◆ What you will do ◆
Show all lines containing "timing" from the data below.

(Extracted records)
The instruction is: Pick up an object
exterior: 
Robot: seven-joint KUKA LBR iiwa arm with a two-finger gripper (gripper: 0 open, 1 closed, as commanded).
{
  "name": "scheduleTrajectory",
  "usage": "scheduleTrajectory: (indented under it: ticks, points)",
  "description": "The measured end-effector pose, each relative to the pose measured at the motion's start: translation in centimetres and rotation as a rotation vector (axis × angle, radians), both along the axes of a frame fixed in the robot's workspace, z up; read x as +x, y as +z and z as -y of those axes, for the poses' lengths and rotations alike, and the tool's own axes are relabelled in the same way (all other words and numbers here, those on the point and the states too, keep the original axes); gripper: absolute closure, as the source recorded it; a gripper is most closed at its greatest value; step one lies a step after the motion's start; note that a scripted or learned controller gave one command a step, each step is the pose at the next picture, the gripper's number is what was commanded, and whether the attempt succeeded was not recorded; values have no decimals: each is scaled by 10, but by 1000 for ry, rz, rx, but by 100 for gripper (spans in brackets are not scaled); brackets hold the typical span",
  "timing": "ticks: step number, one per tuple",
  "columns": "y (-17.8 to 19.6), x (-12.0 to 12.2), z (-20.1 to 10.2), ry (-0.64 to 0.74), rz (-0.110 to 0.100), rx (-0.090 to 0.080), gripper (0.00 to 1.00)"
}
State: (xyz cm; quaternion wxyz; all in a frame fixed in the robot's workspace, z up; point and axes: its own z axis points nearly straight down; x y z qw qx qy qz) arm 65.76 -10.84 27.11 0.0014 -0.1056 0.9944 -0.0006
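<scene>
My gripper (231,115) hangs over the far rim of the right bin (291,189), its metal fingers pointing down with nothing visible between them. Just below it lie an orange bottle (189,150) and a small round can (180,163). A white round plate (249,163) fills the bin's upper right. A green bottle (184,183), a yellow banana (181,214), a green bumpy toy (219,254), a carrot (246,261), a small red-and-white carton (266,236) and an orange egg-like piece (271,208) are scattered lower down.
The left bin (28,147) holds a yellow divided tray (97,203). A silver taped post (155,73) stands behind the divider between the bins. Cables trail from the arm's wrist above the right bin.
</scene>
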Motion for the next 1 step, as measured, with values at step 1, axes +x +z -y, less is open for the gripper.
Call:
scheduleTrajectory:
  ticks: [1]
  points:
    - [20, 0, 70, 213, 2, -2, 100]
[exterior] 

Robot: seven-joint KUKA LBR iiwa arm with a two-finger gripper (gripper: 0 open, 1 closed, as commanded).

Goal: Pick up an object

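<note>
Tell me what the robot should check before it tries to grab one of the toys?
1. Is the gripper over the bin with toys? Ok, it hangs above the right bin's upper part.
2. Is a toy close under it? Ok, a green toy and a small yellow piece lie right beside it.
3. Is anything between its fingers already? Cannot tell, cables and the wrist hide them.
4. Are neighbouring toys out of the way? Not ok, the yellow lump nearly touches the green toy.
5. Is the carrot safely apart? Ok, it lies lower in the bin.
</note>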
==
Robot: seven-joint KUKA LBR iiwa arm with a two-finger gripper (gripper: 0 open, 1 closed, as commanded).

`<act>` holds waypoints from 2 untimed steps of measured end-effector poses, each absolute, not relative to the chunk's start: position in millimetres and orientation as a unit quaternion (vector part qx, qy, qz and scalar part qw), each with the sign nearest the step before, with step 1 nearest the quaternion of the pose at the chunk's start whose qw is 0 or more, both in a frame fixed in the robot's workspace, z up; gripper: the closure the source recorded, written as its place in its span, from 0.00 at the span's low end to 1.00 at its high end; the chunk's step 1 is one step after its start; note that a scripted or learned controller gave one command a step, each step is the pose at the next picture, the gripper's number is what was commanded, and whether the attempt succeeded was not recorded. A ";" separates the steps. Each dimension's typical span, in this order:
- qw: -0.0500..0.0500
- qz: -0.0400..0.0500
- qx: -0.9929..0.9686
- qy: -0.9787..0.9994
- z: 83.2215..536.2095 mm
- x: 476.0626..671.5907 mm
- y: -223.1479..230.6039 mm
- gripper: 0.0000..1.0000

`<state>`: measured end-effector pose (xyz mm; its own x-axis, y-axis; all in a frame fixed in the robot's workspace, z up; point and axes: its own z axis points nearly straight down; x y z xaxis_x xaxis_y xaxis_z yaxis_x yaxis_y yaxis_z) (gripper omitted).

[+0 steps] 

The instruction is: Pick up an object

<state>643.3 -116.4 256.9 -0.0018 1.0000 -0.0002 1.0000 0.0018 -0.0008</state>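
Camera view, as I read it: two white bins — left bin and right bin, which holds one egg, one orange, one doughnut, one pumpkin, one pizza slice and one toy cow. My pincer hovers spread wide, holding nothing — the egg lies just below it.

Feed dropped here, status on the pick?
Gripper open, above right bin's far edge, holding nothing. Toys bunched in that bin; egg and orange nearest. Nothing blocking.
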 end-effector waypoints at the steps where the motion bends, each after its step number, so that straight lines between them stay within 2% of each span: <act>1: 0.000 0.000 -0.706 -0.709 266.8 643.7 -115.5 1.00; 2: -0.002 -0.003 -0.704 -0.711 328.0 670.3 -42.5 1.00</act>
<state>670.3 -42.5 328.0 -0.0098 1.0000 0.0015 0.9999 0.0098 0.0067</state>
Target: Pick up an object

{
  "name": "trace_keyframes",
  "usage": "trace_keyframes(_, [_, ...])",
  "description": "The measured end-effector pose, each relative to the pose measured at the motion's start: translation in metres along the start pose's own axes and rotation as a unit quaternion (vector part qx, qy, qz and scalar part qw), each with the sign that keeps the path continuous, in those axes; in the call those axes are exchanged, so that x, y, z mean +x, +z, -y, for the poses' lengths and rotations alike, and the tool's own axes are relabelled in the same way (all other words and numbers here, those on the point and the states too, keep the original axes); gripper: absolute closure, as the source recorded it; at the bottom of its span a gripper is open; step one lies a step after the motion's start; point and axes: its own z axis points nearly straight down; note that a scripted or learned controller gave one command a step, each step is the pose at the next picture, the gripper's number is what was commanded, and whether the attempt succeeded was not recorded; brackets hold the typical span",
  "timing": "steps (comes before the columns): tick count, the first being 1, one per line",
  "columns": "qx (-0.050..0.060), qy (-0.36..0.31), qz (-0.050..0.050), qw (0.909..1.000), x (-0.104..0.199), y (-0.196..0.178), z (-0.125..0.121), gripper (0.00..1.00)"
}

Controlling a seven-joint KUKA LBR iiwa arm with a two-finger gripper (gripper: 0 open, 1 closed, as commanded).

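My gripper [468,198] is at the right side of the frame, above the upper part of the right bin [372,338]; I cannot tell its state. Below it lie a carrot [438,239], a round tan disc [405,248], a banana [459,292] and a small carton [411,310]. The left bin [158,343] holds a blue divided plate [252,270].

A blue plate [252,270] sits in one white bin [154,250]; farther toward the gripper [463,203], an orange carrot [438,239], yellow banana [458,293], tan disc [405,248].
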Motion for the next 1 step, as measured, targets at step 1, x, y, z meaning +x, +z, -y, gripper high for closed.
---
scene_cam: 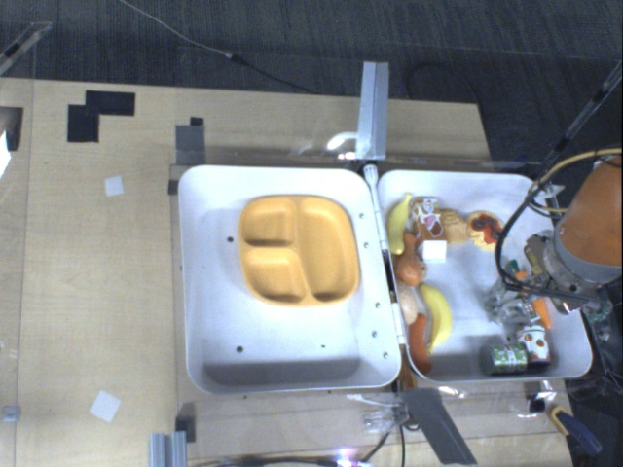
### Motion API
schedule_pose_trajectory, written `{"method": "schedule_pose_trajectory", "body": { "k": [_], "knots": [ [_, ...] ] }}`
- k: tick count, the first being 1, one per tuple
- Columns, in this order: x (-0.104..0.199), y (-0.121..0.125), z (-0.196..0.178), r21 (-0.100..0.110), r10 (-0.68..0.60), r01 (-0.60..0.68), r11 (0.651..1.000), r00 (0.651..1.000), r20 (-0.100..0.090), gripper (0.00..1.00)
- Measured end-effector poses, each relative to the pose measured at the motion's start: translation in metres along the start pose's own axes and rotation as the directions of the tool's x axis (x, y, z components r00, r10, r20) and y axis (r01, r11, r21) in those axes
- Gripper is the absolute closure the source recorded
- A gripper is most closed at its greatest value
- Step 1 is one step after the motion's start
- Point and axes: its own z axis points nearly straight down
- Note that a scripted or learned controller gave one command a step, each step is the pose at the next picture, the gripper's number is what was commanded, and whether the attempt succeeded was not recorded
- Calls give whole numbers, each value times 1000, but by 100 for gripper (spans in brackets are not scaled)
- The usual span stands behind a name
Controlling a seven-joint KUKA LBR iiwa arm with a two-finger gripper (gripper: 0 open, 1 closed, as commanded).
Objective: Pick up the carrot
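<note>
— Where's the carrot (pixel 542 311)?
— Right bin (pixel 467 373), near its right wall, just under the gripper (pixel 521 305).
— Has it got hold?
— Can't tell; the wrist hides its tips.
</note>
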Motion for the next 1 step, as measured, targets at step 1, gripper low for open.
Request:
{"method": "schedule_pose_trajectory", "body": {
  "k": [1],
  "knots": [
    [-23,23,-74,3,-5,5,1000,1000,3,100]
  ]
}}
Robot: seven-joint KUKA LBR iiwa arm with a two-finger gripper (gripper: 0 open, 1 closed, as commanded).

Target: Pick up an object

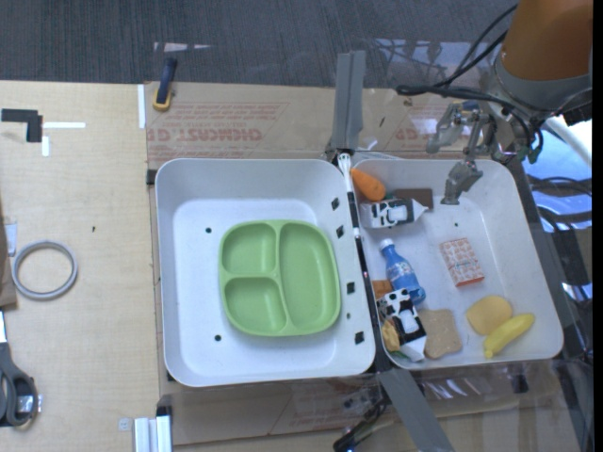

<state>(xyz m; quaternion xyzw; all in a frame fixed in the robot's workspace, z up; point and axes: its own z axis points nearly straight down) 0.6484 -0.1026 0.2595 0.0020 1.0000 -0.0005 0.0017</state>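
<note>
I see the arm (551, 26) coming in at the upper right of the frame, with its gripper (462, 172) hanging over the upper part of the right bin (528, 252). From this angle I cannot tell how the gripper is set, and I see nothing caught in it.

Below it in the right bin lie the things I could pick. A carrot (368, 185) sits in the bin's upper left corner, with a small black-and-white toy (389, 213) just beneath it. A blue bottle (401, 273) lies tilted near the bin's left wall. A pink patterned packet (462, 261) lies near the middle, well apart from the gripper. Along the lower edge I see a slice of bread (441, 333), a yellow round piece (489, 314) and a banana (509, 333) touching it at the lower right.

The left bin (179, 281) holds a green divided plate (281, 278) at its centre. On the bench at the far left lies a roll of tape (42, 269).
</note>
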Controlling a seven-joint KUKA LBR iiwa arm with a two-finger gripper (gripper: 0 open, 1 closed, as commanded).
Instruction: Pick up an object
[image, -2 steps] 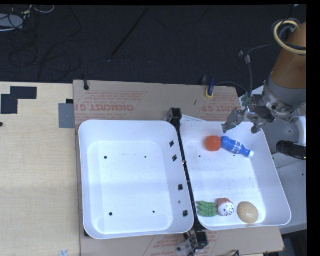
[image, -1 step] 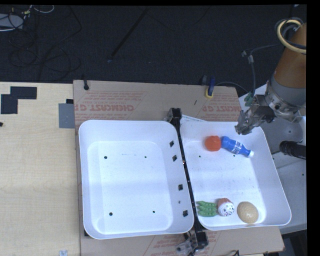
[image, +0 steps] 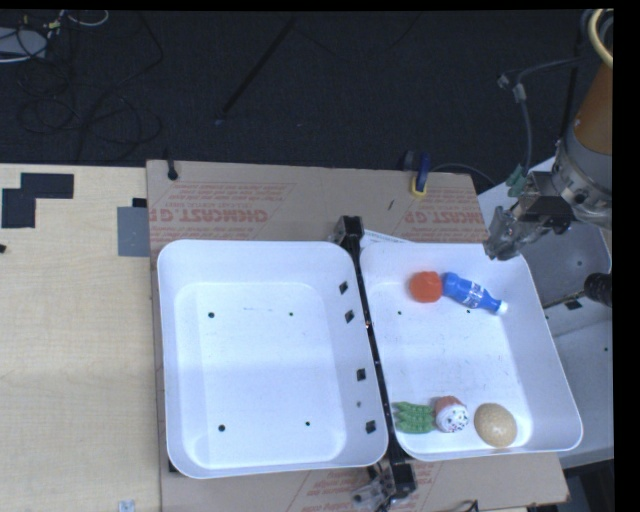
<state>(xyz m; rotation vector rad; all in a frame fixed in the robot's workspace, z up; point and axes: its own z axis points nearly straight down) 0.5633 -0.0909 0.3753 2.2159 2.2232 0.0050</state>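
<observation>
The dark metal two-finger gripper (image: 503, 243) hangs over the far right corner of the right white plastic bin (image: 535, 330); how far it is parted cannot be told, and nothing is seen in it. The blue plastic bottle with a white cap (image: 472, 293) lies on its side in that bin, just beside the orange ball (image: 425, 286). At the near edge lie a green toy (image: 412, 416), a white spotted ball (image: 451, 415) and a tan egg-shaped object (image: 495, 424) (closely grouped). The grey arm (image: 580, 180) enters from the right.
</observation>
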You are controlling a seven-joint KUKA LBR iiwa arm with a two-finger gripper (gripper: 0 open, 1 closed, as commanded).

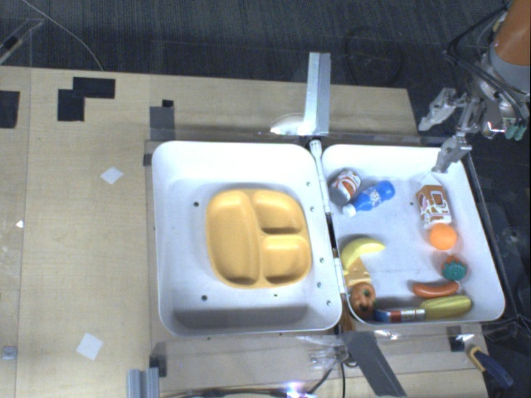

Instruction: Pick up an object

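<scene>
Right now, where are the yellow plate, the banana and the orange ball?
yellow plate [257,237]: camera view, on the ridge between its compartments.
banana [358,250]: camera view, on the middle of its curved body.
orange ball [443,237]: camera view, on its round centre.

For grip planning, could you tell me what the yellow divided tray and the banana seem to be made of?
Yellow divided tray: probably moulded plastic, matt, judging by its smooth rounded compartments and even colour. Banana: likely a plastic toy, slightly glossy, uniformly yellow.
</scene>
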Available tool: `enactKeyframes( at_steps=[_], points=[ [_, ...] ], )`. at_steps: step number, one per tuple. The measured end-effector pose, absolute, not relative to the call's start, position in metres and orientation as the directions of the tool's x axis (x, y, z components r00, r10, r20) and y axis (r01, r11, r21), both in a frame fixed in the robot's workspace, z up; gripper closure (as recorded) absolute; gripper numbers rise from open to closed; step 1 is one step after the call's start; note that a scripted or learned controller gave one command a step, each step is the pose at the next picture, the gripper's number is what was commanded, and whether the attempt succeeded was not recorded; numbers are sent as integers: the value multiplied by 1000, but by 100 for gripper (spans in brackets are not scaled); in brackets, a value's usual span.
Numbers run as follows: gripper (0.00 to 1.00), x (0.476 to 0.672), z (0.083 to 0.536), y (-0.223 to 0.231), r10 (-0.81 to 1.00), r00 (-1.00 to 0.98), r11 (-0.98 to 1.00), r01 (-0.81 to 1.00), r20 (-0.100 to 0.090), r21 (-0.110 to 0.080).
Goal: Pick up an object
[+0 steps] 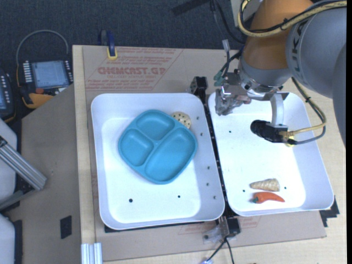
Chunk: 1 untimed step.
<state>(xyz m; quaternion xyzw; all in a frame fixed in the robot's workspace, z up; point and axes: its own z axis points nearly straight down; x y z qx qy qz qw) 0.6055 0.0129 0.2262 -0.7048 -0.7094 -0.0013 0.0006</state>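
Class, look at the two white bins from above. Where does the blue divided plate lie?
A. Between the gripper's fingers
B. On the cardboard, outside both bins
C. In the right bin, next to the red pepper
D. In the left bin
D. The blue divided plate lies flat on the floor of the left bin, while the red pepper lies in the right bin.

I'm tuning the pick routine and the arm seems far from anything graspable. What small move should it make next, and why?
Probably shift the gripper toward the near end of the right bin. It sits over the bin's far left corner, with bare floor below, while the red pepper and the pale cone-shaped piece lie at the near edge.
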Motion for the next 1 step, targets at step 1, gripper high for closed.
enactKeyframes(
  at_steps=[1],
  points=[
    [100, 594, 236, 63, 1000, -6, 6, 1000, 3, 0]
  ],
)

◆ Exercise solution ◆
  "timing": "ticks: step number, one per tuple",
  "timing": "steps (comes before the columns): tick count, the first being 1, one per line",

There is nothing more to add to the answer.